Таковых «явлений» в этом доме оказалось еще немало, в чем я очень скоро убедился. За минувшие часы моего отсутствия из семейного альбома пропало еще две карточки!
Отложив альбом на стол, я поднялся из холодного кожаного кресла и вернулся к камину, к тому семейному портрету, что остался на месте, около каминных часов.
Помещик Всеволод Михайлович Белостаев выглядел на нем роскошно, под стать своему дворцу во времена его великолепия. Коренастый и при том как-то изящно длинноногий, обликом отставной кавалергард, он не просто сидел, а по-княжески восседал в плетеном садовом кресле. Большая голова казалась непропорционально большой из-за светлой, изящно спутанной шевелюры, начавшей редеть, немного прозрачной, но и красивой именно этой своей прозрачностью. А что были за бакенбарды! Точь-в-точь как у императора Александра Николаевича. Я подумал, что были они в ту пору непременно золотистого блеска. Он сидел в халате нараспашку, нога за ногу, с длиннющим чубуком, придерживаемом тремя пальцами, и весь — по какой-то старинной моде. Складки халата шли волнами, как на парадном портрете маслом. Глаза у Всеволода Михайловича были некрупны, глядели из глубины со спокойной властностью, властью над тем, что принадлежало ему вокруг.
Худенькая дама с довольно решительным, но, однако же, и покорным в этот миг лицом стояла на портрете справа от него, она стояла, чуть изогнувшись над его головой, оперевшись ладонями на его плечо. С другой стороны, изогнувшись в точности как мама, только — над большой папиной рукой, простершейся по подлокотнику, стояла девочка в беленьком, прямо пушистом от оборочек платье.
По моему предположению, эта фотографическая карточка была сделана не позднее пятого года.
Что-то или кого-то на нем не хватало, на этом портрете. Для величественности хозяина усадьбы на портрете (где-нибудь на втором плане) не хватало еще людей, любящих, покорных, обязанных. Кого-нибудь: детей, родственников или хотя бы слуг. Да, детей явно не хватало. Семья казалась слишком мала.
Я вернулся в кресло и не помню, о чем думал до той минуты, как на пороге кабинета появилась та, которая больше десятилетия тому назад стояла в солнечном саду перед фотографом, притулившись к большой и сильной папиной руке.
Вид у Анны Всеволодовны Белостаевой был болезненно сонный. Я бы сказал — как у человека, накурившегося опию. Теперь я увидел ее распущенные волосы, увидел, что они золотисты и красоты удивительной. Их яркий, живой беспорядок скрашивал и бледность лица, и отрешенность взгляда.
— Вы здесь? Вас там не было, — без всякого чувства проговорила она.
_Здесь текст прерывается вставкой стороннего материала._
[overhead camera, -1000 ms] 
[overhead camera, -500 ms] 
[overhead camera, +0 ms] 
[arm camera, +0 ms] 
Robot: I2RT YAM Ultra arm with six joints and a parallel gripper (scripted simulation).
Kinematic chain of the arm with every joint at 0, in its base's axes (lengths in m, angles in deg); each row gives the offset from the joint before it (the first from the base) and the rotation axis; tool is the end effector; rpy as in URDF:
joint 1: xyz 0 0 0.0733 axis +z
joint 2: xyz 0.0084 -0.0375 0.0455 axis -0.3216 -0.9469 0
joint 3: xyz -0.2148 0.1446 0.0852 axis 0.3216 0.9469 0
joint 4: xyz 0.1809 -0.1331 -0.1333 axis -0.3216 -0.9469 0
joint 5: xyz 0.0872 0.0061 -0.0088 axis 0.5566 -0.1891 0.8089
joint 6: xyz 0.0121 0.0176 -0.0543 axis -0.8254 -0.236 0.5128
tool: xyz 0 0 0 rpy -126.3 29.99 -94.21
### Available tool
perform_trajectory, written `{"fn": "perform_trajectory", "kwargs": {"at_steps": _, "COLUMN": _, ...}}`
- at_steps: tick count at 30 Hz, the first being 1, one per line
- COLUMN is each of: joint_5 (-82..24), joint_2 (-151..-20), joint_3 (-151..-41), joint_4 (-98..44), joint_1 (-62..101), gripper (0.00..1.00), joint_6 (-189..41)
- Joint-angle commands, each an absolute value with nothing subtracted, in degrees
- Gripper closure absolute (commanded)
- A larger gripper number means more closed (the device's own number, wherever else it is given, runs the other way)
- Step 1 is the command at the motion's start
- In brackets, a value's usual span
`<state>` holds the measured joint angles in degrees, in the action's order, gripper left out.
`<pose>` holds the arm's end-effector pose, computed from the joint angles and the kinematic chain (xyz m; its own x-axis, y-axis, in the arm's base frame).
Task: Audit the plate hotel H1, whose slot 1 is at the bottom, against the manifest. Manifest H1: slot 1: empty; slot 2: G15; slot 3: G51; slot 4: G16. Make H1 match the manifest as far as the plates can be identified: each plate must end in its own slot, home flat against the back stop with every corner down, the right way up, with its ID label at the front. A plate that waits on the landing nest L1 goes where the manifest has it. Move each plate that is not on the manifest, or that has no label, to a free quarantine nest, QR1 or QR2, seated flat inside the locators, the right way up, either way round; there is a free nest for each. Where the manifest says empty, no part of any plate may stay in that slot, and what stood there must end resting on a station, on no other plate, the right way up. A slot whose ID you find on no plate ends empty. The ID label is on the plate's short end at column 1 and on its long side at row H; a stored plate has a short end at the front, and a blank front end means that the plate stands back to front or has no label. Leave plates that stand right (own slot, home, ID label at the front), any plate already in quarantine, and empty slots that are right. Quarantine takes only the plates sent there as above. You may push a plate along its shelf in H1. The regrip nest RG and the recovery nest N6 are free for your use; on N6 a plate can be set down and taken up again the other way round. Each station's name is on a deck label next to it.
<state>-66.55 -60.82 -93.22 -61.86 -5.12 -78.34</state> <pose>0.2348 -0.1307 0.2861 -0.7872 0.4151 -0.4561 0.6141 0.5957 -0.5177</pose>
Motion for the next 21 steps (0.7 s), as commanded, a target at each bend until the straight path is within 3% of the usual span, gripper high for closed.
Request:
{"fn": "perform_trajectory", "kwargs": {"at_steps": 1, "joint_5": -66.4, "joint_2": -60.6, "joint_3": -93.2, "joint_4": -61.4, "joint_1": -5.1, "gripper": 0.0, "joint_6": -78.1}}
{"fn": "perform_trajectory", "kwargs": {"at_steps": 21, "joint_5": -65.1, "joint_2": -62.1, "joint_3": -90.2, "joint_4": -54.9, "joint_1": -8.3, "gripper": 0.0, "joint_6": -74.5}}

— Анна Всеволодовна! — послышался за ней тревожный шепот доктора, и в оставшемся проеме мелькнул он сам. — Вам пока не следует вставать. Это вредно. Позвольте же...
Он с мягким и настойчивым усилием потянул ее за локоть, и она поддалась чужой воле.
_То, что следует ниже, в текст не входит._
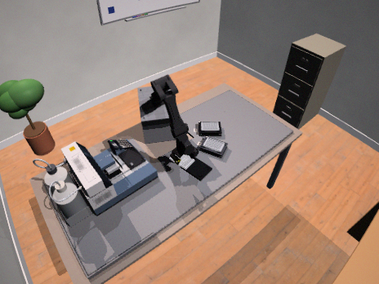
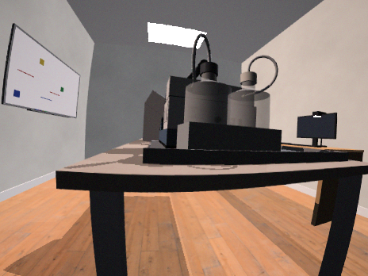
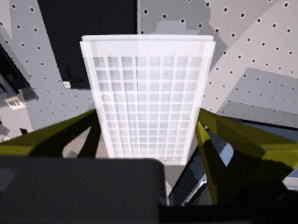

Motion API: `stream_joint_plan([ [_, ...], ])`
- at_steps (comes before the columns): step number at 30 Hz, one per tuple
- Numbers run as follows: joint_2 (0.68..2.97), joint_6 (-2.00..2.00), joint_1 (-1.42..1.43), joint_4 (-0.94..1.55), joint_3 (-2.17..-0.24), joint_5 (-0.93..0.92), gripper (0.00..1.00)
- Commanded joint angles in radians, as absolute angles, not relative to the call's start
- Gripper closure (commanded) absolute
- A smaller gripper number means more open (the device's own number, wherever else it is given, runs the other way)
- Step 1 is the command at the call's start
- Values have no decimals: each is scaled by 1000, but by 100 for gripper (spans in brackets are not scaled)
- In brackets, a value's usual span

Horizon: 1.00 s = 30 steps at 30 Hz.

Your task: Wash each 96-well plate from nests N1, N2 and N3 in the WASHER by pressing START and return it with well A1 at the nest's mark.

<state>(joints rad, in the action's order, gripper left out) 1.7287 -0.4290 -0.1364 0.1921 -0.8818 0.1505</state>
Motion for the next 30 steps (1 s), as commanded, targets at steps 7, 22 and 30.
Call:
stream_joint_plan([
  [7, 1771, -313, -35, 185, -923, 221, 100],
  [22, 1899, -155, 140, 209, -1035, 306, 100],
  [30, 1902, -154, 142, 213, -1041, 307, 100],
])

— И вы тоже на этом месте, — поворачивая голову в мою сторону, медленно добавила она. — И вас тоже не будет... Опять не будет никого.
Мне стало неуютно. Я догадался: в этом же кожаном кресле сидел ее отец, покойный отец... в тот час, когда явился тетушке накануне ее ужасной гибели. Отсюда был хорошо виден тот портрет десятилетней давности.
Мне ясно представилось это пустое кресло, пустая рамка, и вдруг без всякой ясной логической связи с этими образами в моем сознании возник план действий. Я поспешил в Москву.
— Кто пять лет назад считался в Москве лучшим фотографом? — спросил я начальника нашего фотографического «ателье» Н.Н. Воробьева.